### Work request
Reproduce the data exactly.

### Data to use
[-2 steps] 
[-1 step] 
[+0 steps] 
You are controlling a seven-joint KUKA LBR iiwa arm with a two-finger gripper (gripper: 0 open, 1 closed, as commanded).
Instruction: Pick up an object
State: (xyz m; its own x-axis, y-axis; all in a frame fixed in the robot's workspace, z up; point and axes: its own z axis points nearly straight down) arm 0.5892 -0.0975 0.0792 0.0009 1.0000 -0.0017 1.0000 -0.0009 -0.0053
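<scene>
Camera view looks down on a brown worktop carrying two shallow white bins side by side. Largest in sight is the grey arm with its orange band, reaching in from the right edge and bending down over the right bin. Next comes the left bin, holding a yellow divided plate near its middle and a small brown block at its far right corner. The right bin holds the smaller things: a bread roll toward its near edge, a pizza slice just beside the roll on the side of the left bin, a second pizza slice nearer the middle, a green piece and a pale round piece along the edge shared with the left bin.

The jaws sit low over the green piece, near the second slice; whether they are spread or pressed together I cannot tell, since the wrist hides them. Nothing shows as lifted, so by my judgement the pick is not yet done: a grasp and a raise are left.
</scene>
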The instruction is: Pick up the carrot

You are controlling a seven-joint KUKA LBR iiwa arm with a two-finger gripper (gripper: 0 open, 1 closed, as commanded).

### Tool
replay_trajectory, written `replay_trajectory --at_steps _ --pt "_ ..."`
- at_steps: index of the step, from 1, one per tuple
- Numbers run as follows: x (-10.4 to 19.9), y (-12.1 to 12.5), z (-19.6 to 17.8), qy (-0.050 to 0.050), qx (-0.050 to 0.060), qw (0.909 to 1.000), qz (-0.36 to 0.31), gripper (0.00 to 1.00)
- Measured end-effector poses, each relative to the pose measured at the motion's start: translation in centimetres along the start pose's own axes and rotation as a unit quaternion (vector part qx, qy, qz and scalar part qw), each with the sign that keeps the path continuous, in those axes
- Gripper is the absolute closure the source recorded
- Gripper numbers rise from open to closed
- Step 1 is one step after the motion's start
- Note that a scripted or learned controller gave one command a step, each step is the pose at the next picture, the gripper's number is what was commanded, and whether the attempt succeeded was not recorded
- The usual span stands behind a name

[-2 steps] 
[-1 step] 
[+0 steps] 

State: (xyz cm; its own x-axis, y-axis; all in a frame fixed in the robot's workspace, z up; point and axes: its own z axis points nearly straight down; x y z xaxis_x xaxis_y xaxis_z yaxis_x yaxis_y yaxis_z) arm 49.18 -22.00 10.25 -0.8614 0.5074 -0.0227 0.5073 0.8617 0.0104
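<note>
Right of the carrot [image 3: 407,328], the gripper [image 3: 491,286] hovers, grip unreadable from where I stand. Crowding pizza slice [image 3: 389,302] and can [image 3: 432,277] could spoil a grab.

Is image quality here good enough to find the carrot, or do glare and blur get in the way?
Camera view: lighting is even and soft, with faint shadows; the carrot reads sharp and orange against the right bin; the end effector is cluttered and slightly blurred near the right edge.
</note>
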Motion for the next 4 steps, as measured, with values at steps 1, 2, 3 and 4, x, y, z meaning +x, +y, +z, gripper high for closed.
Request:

### Output below
[-2 steps] 
[-1 step] 
[+0 steps] 
You are controlling a seven-joint KUKA LBR iiwa arm with a two-finger gripper (gripper: 0 open, 1 closed, as commanded).
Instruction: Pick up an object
State: (xyz m; its own x-axis, y-axis; all in a frame fixed in the robot's workspace, z up; point and axes: its own z axis points nearly straight down) arm 0.5892 -0.0975 0.0792 0.0009 1.0000 -0.0017 1.0000 -0.0009 -0.0053
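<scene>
Camera view looks down on a brown worktop carrying two shallow white bins side by side. Largest in sight is the grey arm with its orange band, reaching in from the right edge and bending down over the right bin. Next comes the left bin, holding a yellow divided plate near its middle and a small brown block at its far right corner. The right bin holds the smaller things: a bread roll toward its near edge, a pizza slice just beside the roll on the side of the left bin, a second pizza slice nearer the middle, a green piece and a pale round piece along the edge shared with the left bin.

The jaws sit low over the green piece, near the second slice; whether they are spread or pressed together I cannot tell, since the wrist hides them. Nothing shows as lifted, so by my judgement the pick is not yet done: a grasp and a raise are left.
</scene>
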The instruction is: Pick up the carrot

You are controlling a seven-joint KUKA LBR iiwa arm with a two-finger gripper (gripper: 0 open, 1 closed, as commanded).

### Tool
replay_trajectory, written `replay_trajectory --at_steps _ --pt "_ ..."`
- at_steps: index of the step, from 1, one per tuple
- Numbers run as follows: x (-10.4 to 19.9), y (-12.1 to 12.5), z (-19.6 to 17.8), qy (-0.050 to 0.050), qx (-0.050 to 0.060), qw (0.909 to 1.000), qz (-0.36 to 0.31), gripper (0.00 to 1.00)
- Measured end-effector poses, each relative to the pose measured at the motion's start: translation in centimetres along the start pose's own axes and rotation as a unit quaternion (vector part qx, qy, qz and scalar part qw), each with the sign that keeps the path continuous, in those axes
- Gripper is the absolute closure the source recorded
- Gripper numbers rise from open to closed
- Step 1 is one step after the motion's start
- Note that a scripted or learned controller gave one command a step, each step is the pose at the next picture, the gripper's number is what was commanded, and whether the attempt succeeded was not recorded
- The usual span stands behind a name

[-2 steps] 
[-1 step] 
[+0 steps] 

State: (xyz cm; its own x-axis, y-axis; all in a frame fixed in the robot's workspace, z up; point and axes: its own z axis points nearly straight down; x y z xaxis_x xaxis_y xaxis_z yaxis_x yaxis_y yaxis_z) arm 49.18 -22.00 10.25 -0.8614 0.5074 -0.0227 0.5073 0.8617 0.0104
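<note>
Right of the carrot [image 3: 407,328], the gripper [image 3: 491,286] hovers, grip unreadable from where I stand. Crowding pizza slice [image 3: 389,302] and can [image 3: 432,277] could spoil a grab.

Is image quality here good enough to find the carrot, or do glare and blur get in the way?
Camera view: lighting is even and soft, with faint shadows; the carrot reads sharp and orange against the right bin; the end effector is cluttered and slightly blurred near the right edge.
</note>
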Motion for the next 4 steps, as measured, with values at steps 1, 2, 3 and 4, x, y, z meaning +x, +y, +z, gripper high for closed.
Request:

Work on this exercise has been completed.